IMF increases Argentina program by $57 bn

The International Monetary Fund and Argentina announced Wednesday an arrangement to increase resources available to the South American country by $19 billion.

The agreement, pending IMF Executive Board approval, would bring the total amount available under the program to $57.4 billion by the end of 2021, up from $50 billion.

IMF Managing Director Christine Lagarde, speaking at a news conference in New York alongside Argentine Economy Minister Nicolas Dujovne, said the Fund was “significantly frontloading” disbursements under the program.

Investor fears that Argentina would not be able to service its foreign debt in 2019 have made the peso one of the world’s worst performing currencies this year. It has lost more than 50 percent of its value in 2018.

Lagarde said that Argentina’s central bank had agreed as part of the deal to allow the peso currency to float freely and would only intervene in the foreign exchange market in extreme circumstances.

The governor of Argentina’s central bank, Luis Caputo resigned on Tuesday for personal reasons after taking the reins in June, the bank said in a statement, a surprise announcement for a country in the midst of talks with the IMF.

Speaking at a later news conference in Buenos Aires, Argentina’s new central bank governor, Guido Sandleris, said the bank would establish a trading band for the peso and only intervene in the market if it fell outside that range.

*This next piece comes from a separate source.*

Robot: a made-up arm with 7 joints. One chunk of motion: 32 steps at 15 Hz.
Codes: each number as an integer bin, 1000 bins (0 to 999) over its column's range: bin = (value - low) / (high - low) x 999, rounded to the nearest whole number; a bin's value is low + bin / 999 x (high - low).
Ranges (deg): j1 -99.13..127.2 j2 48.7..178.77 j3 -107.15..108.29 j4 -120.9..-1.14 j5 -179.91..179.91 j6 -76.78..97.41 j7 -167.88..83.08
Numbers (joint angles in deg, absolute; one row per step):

Sandleris, appointed on Tuesday after his predecessor unexpectedly resigned, said the range will initially be set at 34 to 44 pesos to the U.S. dollar. It will depreciate daily at a rate equivalent to 3.0 percent per month, he said.

Any intervention in the market outside that range would be capped at $150 million a day, Sandleris said, far less than the bank spent on many days in recent months.

However, with credit accounting for a small share of economic activity in Argentina after decades of financial crises, interest rates have a limited impact on price rises.

“At this time, Argentina needs a simple anchor. Our anchor will be a very strict control of the amount of money in the economy,” Sandleris said, adding that it would require months for the new policies to have an impact on prices.

But the monetary base has been growing at a brisk 2 percent a month and the policy could have a negative economic impact, said Santiago Lopez Alfaro, an economist and associate at Delphos Investments.

“That is very restrictive in an economy that is in recession and with high rates, with economic activity hit hard,” he said.